Pasca Kemerdekaan Republik Indonesia :
Peraturan-peraturan
tentang perwakafan yang dikeluarkan pada masa penjajah Belanda, sejak
Proklamasi Kemerdekaan RI tanggal 17 Agusus 1945 masih tetap berlaku
berdasarkan bunyi pasal II Aturan Peralihan UUD 1945. Maka untuk
menyesuaikan dengan Negara Republik Indonesia dikeluarkan petunjuk Menteri
Agama RI tanggal 22 Desember 1953 tentang Petunjuk-petunjuk mengenai wakaf,
menjadi wewenang Bagian D (Ibadaha Sosial), Jawatan Urusan Agama, dan pada
tanggal 8 Oktober 1956 telah dikeluarkan SE Nomor 5/D/1959 tentang Prosedur
Perwakafan Tanah.
Dalam
rangka penertiban dan pembaharuan sistem Hukum Agraria, masalah wakaf mendapat
perhatian yang lebih dari pemerintah nasional, antara lain melalui Departemen
Agama RI. Selama lebih tiga puluh tahun sejak tahun 1960, telah dikeluarkan
berbagai Undang-undang, Peraturana Pemerintah, Peraturan Menteri, Insturksi
Menetri / Gebernur dan lain-lain yang berhubungan karena satu dan lain hal
dengan masalah wakaf.
Dalam
pasal 5 Undang-undang Nomor 5 Tahun 1960, yang pada intinya menyatakan benda
wakaf adalah hukum agama yang diakui oleh hukum adat di Indonesia, di samping
kenyataan bahwa hukum adat (al-‘uruf) adalah salah satu sumber
komplementer hukum Islam.
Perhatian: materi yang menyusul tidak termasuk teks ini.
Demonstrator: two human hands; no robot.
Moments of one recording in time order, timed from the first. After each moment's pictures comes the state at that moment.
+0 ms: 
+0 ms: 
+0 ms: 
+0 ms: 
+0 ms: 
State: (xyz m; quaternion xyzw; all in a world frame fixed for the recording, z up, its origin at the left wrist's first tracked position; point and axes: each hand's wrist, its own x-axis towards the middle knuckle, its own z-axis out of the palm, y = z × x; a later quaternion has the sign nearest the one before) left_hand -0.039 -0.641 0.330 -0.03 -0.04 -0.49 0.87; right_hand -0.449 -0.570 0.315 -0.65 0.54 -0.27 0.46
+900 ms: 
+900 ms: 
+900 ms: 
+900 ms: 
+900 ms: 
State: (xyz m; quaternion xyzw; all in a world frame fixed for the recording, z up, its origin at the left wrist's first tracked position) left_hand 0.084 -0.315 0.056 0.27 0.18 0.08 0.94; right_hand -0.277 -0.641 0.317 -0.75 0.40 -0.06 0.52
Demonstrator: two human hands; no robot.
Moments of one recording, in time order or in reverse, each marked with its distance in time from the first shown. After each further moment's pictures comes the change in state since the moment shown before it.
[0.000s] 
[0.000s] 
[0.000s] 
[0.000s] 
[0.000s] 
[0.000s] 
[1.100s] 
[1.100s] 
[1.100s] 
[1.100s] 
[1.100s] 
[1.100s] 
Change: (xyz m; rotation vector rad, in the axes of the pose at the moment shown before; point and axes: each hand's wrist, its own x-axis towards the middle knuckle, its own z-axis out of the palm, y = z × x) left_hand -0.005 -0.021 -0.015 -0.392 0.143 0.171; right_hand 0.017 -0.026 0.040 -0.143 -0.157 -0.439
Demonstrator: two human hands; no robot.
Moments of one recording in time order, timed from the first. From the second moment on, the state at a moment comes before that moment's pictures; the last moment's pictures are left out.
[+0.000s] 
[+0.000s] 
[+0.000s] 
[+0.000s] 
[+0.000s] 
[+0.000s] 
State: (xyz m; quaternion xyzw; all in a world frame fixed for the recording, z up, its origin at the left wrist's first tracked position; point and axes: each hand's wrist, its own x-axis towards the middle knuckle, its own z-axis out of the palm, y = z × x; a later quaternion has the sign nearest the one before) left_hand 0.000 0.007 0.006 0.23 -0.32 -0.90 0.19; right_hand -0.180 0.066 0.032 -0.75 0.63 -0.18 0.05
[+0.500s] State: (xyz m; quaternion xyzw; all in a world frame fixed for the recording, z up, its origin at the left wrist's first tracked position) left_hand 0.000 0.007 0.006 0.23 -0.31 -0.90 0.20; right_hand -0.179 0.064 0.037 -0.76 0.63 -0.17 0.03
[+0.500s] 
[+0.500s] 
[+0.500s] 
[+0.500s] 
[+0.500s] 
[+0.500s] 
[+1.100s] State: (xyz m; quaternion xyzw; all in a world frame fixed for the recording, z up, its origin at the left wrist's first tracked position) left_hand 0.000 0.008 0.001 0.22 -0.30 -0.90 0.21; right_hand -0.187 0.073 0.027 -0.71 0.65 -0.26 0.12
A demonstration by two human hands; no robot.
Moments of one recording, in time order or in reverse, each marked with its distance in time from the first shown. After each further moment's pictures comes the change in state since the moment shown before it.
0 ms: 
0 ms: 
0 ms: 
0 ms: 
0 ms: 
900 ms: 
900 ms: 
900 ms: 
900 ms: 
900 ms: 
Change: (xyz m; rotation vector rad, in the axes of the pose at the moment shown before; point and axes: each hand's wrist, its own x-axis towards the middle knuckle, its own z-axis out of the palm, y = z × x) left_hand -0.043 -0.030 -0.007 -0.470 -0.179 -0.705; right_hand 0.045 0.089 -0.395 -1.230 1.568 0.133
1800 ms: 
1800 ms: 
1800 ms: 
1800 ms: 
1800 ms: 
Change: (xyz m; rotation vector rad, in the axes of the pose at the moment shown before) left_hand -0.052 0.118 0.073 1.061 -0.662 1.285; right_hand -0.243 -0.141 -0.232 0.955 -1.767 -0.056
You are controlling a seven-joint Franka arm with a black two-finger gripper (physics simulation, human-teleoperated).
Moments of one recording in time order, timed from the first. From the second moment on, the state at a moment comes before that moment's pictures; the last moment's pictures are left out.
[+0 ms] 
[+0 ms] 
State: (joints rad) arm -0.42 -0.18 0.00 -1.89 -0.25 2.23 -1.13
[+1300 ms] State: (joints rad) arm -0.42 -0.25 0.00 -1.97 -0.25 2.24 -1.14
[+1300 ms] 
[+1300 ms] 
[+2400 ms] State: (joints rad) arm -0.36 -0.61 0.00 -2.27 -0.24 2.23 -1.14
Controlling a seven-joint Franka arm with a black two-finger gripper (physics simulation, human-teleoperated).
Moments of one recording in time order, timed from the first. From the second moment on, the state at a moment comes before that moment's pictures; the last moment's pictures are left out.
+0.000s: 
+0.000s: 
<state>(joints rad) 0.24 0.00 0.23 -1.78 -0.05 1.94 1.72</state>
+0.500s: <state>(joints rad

Sehingga dalam pasal 29 ayat (1) UU yang sama
dinyatakan secara jelas tentang hak-hak tanah untuk kepelruan suci dan sosial.
Wakaf adalah salah satu lembaga keagaaan dan sosial yang diakui dan dilingdungi
oleh UU ini
.
Itu saja yang pernah saya ketahui , Tolong Cantumkan sumber jika meng-Copas Terima Kasih.